◆ **Aim of the task**
Could you give the data below again exactly, apart from the pictures?

◆ **The data**
========
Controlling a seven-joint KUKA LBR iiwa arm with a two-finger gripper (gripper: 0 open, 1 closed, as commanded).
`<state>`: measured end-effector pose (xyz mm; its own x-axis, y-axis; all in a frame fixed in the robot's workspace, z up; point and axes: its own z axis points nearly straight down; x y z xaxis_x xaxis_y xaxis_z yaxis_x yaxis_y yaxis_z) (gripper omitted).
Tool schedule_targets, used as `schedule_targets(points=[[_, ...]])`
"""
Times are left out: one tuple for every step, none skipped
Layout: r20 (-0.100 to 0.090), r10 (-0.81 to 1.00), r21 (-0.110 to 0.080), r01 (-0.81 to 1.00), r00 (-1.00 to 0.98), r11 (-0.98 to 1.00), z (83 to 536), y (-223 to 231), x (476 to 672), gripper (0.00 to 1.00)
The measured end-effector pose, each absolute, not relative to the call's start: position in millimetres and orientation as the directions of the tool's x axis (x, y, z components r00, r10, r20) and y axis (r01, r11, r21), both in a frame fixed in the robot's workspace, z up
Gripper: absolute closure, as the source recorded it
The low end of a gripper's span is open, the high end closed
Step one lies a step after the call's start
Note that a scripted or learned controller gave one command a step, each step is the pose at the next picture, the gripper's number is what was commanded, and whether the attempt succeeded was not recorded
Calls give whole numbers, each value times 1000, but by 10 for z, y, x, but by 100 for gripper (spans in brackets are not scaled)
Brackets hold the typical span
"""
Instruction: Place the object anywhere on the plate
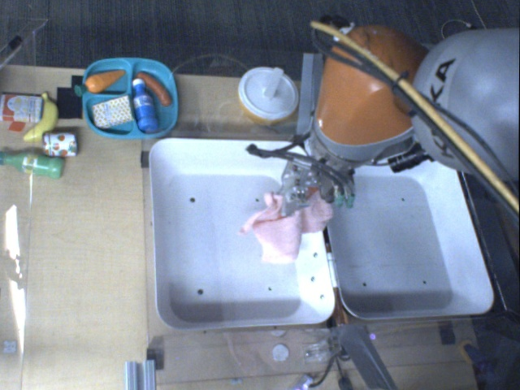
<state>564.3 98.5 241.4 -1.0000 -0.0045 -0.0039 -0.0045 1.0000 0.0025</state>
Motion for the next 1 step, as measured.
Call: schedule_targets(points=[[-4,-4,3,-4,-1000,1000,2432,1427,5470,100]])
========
◆ **Answer for this exercise**
Controlling a seven-joint KUKA LBR iiwa arm with a two-finger gripper (gripper: 0 open, 1 closed, as commanded).
`<state>`: measured end-effector pose (xyz mm; its own x-axis, y-axis; all in a frame fixed in the robot's workspace, z up; point and axes: its own z axis points nearly straight down; x y z xaxis_x xaxis_y xaxis_z yaxis_x yaxis_y yaxis_z) (gripper omitted).
Tool schedule_targets, used as `schedule_targets(points=[[_, ...]])`
"""
Times are left out: one tuple for every step, none skipped
Layout: r20 (-0.100 to 0.090), r10 (-0.81 to 1.00), r21 (-0.110 to 0.080), r01 (-0.81 to 1.00), r00 (-1.00 to 0.98), r11 (-0.98 to 1.00), z (83 to 536), y (-223 to 231), x (476 to 672), gripper (0.00 to 1.00)
The measured end-effector pose, each absolute, not relative to the call's start: position in millimetres and orientation as the directions of the tool's x axis (x, y, z components r00, r10, r20) and y axis (r01, r11, r21), both in a frame fixed in the robot's workspace, z up
Gripper: absolute closure, as the source recorded it
The low end of a gripper's span is open, the high end closed
Step one lies a step after the call's start
Note that a scripted or learned controller gave one command a step, each step is the pose at the next picture, the gripper's number is what was commanded, and whether the attempt succeeded was not recorded
Calls give whole numbers, each value times 1000, but by 10 for z, y, x, but by 100 for gripper (spans in brackets are not scaled)
Brackets hold the typical span
"""
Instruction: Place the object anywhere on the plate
<state>564.3 98.5 241.4 -1.0000 -0.0045 -0.0039 -0.0045 1.0000 0.0025</state>
Motion for the next 1 step, as measured.
Call: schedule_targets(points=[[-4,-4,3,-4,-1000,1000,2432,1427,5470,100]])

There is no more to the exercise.